Introduction to Beihai Park
Beihai Park, in central Beijing close to the Forbidden City, is one of the most carefully preserved imperial gardens in China. The park has its origin in the Liao dynasty (907 - 1125), although what we see today dates mostly from the Qing dynasty (1644 - 1911). In particular, with the reign of emperor QianLong (1736 - 1795) who commissioned a number of the landmarks in the park. However, the White Dagoba was constructed earlier, in 1651.
BeiHai Park covers a total area of over 68 hectares, of which about one half is a beautiful lake. With many places of interest, the park is a favorite place to relax or explore - for both locals and tourists alike.
BeiHai Park is an excellent living example of the ancient Chinese art of landscaped gardens, with artificial hills, pavilions, halls, temples and covered corridors blended with trees, hills and a lake in a harmony of man and nature. Indeed, it is like a mini Summer Palace in the heart of Beijing.
In this guide to BeiHai Park, we will take a tour of all the main sites, accompanied by many beautiful photographs. We also discuss the history of the park and present a useful map.
History of BeiHai Park
Liao and Jin Dynasties
Early in the 10th century, the Liao dynasty created a secondary imperial palace at the site of the present Beihai Park. The lake was added during the Jin Dynasty. The earth removed to construct the lake was used to create three islands. Two have become joined to nearby land over time but the main one remains in the present park.
In the 13th century the Mongols conquered the Jin and established the Yuan Dynasty (1279-1368). The first Yuan emperor, Kublai Khan, expanded the site and made it the center of DaDu ('Great Capital'), the Yuan capital city (what is now Beijing). Kublai Khan lived in what is now referred to as the 'Round City'.
When the city of Beijing was laid out in its current plan (1406 - 1420 AD) during the reign of Ming Emperor YongLe, Beihai Park was restructured. It continued to function as the imperial family's pleasure garden. The lake was expanded and turned into the centerpiece of this magnificient and classical example of a chinese garden. However, the primary imperial palace - here under the Yuan Dynasty - was from then on to be the newly created Forbidden City.
Most of the buildings now standing were constructed during Emperor QianLong's reign (1736-1796) during the Qing Dynasty (1644 - 1911). It was Emperor QianLong who added the Five Dragon Pavilions and the Nine Dragon Screen.
In 1651, the White Dagoba, a Buddhist tower in Tibetan style (and the famous landmark of both Beihai Park and Beijing), was erected at the suggestion of a famous Tibetan Lama priest by the name of NaomuHan.
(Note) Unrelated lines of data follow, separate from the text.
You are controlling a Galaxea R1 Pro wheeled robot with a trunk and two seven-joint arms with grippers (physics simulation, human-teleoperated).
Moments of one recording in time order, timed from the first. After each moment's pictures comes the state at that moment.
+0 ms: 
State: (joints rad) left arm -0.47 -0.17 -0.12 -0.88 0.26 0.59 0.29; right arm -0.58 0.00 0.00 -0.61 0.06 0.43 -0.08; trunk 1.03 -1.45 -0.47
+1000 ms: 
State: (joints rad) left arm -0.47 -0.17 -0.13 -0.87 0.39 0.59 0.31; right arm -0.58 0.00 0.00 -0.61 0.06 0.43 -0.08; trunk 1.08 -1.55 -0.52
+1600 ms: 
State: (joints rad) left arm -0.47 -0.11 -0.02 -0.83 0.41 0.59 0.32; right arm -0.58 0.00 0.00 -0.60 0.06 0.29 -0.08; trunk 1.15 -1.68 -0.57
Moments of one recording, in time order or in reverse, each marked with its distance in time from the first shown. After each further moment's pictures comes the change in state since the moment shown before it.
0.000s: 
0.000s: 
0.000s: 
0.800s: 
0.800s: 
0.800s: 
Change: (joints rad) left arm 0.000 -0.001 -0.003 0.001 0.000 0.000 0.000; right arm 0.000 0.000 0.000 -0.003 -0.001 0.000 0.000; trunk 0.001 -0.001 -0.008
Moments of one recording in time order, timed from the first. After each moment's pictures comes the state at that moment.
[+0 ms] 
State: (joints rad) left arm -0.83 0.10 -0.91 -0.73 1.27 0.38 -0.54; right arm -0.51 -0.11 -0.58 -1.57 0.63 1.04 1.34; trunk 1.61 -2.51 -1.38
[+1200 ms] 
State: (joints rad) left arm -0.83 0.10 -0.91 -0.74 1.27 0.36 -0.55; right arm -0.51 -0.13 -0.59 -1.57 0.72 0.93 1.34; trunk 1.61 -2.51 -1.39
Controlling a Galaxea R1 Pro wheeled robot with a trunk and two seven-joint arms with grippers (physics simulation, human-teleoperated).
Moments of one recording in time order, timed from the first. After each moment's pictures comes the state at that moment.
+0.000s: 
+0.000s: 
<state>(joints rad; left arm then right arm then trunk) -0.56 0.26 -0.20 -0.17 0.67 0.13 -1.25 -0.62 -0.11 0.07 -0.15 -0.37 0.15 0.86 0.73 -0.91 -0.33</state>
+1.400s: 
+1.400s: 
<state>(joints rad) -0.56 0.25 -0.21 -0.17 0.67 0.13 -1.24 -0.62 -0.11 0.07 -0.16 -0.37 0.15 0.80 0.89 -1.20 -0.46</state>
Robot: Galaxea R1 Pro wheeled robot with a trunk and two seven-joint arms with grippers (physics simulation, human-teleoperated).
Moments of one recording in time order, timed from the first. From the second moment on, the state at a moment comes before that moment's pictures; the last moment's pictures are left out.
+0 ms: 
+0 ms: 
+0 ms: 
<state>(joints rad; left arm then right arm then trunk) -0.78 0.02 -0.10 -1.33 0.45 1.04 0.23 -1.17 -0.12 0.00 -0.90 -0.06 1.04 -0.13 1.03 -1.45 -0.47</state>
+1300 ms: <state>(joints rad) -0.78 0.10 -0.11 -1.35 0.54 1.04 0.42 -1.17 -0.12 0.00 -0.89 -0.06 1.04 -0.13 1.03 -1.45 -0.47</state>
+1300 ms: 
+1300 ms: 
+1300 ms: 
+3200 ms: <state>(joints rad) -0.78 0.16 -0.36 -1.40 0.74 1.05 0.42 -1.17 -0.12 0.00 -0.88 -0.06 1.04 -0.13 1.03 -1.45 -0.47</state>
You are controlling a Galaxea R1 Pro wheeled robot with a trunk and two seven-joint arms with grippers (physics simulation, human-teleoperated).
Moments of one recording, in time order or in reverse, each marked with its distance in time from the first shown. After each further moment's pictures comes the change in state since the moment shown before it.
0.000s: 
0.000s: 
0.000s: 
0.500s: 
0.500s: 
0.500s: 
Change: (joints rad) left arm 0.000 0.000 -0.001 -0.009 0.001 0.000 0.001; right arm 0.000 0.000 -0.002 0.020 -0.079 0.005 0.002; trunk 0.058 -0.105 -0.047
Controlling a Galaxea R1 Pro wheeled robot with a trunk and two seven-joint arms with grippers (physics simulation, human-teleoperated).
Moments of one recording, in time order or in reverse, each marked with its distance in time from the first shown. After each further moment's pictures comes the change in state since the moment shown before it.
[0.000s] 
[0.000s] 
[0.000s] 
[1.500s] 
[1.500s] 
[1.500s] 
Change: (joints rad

Qing Emperor Shun Zhi agreed to this project as a gesture of devotion to the Buddhist faith - and from a desire for unity among China's various nationalities. It stands on top of the hill on Jade Island (JiongHua).
Beihai Park Today
BeiHai Park was first opened to the public in 1925 and in 1961 it was one of the first important cultural sites to be placed under state protection.
BeiHai Park is a popular retreat for many local citizens. It is a place to cool down and relax in summer, and in winter it becomes one of the biggest skating rinks in the city. There are a great many places to explore within the park, especially along the east and north sides - pavilions, temples, ponds and much more.
The gardens of BeiHai Park are partly modelled on the style of gardens in south China, so, fittingly, south China style paper umbrellas are on sale for protection from the heat of the sun in summer. There are a variety of restaurants and cafes to take a break.
BeiHai Park is open daily from 6:00 - 21:00. Admission is 10 yuan (20 yuan during holidays).